Art Nerds and Band Geeks (Sat., Jan. 21, 9 p.m., $7, Vox Populi Gallery, 1315 Cherry St., fourth floor, 215-568-5513) DIY meets DIY in this Small Change show, which pairs hand-drawn animation with live punk rock. The out-of-town talent is Brent Green, a 26-year-old artist whose homemade shorts are assembled in a barn in Cressona, Pa. In a strangled yelp which bears a passing resemblance to the Mountain Goats' John Darnielle, Green proclaims his warped fairy tales with a certain desperation; the latest, Hadacol Christmas, is the story of a cough syrup-addicted Santa. Green's artwork lets the seams show with a vengeance; backgrounds are drawn with marker, the individual cel fragment visibly taped on top.

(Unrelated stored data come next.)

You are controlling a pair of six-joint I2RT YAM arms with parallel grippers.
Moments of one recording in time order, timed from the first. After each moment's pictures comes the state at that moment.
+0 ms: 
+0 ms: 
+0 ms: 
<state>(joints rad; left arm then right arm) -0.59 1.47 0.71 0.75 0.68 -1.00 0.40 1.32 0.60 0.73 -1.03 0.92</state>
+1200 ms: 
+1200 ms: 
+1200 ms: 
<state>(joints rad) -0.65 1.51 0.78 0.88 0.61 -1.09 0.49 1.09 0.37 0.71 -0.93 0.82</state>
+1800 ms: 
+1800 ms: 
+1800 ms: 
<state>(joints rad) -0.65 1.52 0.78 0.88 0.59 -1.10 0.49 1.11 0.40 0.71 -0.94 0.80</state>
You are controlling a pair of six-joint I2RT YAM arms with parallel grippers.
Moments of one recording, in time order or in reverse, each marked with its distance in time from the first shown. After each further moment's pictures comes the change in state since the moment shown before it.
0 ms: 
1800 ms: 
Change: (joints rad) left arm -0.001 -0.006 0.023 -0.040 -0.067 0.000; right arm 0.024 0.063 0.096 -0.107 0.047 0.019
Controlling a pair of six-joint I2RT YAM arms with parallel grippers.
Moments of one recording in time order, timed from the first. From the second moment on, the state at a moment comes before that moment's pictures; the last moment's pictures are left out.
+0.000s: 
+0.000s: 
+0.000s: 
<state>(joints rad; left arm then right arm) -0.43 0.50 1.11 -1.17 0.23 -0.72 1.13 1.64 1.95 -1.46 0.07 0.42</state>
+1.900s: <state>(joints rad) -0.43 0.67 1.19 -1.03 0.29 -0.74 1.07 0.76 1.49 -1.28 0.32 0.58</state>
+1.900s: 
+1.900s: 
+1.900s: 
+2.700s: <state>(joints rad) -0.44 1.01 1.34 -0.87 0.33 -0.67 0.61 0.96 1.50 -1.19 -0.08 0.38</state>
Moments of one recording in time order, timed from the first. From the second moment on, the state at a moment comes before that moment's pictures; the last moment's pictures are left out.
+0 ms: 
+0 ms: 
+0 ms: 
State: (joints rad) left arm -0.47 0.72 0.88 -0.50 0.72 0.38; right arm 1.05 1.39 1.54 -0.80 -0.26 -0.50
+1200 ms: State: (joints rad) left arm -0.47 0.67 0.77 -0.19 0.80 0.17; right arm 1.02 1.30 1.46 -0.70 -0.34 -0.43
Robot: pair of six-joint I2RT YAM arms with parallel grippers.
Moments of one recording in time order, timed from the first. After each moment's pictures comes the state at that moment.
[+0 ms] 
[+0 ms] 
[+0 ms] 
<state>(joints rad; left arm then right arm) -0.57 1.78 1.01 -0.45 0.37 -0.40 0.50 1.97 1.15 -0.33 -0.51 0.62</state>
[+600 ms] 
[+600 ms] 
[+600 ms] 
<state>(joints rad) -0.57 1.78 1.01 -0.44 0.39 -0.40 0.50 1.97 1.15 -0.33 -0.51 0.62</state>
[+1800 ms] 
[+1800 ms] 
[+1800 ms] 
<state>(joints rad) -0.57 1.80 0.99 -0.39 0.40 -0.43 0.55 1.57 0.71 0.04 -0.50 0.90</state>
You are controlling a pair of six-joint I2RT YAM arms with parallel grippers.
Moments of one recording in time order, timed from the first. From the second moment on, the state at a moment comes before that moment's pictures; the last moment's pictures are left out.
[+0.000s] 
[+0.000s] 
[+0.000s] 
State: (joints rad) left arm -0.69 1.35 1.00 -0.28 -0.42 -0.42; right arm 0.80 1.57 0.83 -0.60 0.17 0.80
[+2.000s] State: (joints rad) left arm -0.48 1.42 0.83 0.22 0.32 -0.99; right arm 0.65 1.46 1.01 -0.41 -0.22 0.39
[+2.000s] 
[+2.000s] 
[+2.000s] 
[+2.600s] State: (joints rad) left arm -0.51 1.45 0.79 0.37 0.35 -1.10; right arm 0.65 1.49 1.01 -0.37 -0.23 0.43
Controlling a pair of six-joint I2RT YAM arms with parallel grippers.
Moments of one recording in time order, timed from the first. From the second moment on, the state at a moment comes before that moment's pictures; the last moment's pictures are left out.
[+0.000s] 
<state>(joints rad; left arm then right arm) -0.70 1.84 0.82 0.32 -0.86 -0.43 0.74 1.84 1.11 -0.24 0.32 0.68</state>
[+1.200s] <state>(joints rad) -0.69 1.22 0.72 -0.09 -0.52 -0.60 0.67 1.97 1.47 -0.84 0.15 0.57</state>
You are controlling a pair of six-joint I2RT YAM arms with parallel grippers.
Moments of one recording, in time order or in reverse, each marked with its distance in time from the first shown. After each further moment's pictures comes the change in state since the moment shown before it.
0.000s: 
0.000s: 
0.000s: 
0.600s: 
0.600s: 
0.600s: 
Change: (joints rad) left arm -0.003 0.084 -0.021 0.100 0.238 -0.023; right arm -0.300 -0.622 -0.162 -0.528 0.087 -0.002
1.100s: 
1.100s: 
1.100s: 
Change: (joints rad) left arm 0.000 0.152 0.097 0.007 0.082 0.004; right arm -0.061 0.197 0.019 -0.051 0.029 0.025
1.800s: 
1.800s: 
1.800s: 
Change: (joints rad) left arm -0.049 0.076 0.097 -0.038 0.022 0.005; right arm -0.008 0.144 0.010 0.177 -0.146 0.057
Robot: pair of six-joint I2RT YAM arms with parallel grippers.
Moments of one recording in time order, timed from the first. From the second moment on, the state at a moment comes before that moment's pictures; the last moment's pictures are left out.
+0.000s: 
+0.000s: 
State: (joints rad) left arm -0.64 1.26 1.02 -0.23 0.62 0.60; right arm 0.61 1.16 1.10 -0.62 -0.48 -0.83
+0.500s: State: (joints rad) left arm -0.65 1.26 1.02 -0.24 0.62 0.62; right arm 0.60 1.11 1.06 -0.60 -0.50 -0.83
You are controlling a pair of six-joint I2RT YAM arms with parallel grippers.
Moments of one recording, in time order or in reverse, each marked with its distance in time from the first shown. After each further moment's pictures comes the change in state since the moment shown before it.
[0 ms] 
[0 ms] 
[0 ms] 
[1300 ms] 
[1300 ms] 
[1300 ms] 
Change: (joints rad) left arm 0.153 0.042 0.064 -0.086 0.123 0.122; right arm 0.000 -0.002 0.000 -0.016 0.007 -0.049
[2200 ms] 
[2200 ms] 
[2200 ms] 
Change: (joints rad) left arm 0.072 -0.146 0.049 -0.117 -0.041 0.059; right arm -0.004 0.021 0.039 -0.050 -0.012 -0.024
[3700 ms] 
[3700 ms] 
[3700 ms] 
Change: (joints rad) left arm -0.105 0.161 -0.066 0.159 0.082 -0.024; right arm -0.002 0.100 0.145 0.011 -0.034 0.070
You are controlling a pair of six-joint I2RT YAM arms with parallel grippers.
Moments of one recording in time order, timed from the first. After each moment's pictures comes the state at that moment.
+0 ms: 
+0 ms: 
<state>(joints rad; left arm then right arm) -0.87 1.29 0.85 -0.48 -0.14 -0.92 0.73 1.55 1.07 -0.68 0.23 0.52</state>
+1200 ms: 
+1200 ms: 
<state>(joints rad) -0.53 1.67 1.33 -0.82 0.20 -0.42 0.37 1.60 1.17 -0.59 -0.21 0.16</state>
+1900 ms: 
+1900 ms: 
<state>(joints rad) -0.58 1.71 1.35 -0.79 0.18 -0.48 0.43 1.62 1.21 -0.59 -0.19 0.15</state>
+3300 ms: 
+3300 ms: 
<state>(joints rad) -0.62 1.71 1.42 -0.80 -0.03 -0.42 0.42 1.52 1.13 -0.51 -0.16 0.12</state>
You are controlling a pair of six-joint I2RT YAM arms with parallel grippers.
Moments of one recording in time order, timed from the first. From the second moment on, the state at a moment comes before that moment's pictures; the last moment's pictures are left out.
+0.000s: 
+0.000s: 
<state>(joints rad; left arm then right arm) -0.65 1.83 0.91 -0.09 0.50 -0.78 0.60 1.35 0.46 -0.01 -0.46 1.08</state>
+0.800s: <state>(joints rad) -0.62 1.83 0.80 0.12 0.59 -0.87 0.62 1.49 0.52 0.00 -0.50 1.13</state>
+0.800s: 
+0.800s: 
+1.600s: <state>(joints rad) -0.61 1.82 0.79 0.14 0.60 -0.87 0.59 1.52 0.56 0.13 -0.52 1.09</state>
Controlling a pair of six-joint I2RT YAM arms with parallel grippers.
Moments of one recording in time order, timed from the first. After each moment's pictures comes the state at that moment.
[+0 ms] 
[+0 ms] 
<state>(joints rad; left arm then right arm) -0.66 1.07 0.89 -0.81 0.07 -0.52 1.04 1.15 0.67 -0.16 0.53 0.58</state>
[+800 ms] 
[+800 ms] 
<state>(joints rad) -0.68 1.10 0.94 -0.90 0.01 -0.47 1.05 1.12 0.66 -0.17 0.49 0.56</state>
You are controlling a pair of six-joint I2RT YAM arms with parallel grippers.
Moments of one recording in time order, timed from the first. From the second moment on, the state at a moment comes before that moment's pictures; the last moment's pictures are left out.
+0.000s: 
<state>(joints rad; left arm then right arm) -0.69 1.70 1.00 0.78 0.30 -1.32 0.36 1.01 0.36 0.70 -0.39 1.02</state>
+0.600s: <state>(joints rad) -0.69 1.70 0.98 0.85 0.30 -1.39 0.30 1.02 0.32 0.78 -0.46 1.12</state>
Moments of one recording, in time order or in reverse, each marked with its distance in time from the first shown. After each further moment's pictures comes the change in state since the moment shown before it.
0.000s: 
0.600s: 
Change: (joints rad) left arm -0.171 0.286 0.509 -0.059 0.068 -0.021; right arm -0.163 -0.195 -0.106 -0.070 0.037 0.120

Although Green's recorded soundtracks typically feature the dissolute country of Califone, he'll be backed on Saturday by Dischord all-stars French Toast, featuring James Canty (Nation of Ulysses/The Make-Up) and Brendan Canty (Fugazi).

Representing Philadelphia are Juliet Wayne, accompaniment by Bulkhead (with the tantalizing promise of "live hula-hooping") and Space 1026's Andrew Jeffrey Wright.

Winter Soldier (Tue., Jan. 24 and Thu., Jan. 26, 7 p.m., International House, 3701 Chestnut St., 215-895-6542) Directed by a collective that included Barbara Kopple, this 1972 documentary records the previous year's hearings on U.S. atrocities in Vietnam—an unflinching catalogue of inhumanity that was denied a theatrical release until 2005. Organized by Vietnam Veterans Against the War (led by John Kerry, who makes a brief appearance), the hearings were a fleeting, and so far unequalled, examination of the destruction wreaked on both sides by the strain of an underjustified, objectiveless war. In the moral vacuum, obscenities flourish: One GI describes his tour of duty as a "hunting trip," while another recalls how his two Philadelphia buddies would compete to see how far they could throw prisoners from a moving plane. The parallels to the current occupation in Iraq are so strong they need hardly be drawn, especially when one soldier describes the chilling rationale for the murder of civilians: "Any dead Vietnamese is V.C., [and] any living Vietnamese is suspected V.C." Much as it indicts the war, Winter Soldier spares at least some of the individual soldiers, whose shattered nerves and tarnished souls are plainly evident.

Police Beat (Wed., Jan. 25, 9:30 p.m., Sundance Channel) Sure, Park City's nice this time of year, but if you don't feel like jostling Paris Hilton for screening space, the Sundance Channel has culled a few overlooked gems from past years' festivals for your home viewing enjoyment. Chief among them is this minor gem from last year's festival, directed by Seattle's Robinson Devor, whose previous film was the tone-deaf adaptation of Charles Willeford's The Woman Chaser. Drawn in part from a Stranger column by Charles Mudede, the film intersperses real-life crimes with the story of an African cop (Pape Sidy Niang) adjusting to life in the U.S. Some of Devor's crime-scene reconstructions are seedier than they need to be (there's a particularly nasty bondage episode) and, even for an impressionistic narrative, the film hangs so loose it almost unravels. But Niang's tortured stoicism is unfailingly moving, and Devor succeeds in finding perspectives that make the city's landscape seem strange and sometimes threatening. The vast gulf between Police Beat and The Woman Chaser indicates Devor is still looking for a style, but for a second feature by a virtual unknown, the movie placed surprisingly high in a number of year-end polls for the best undistributed film.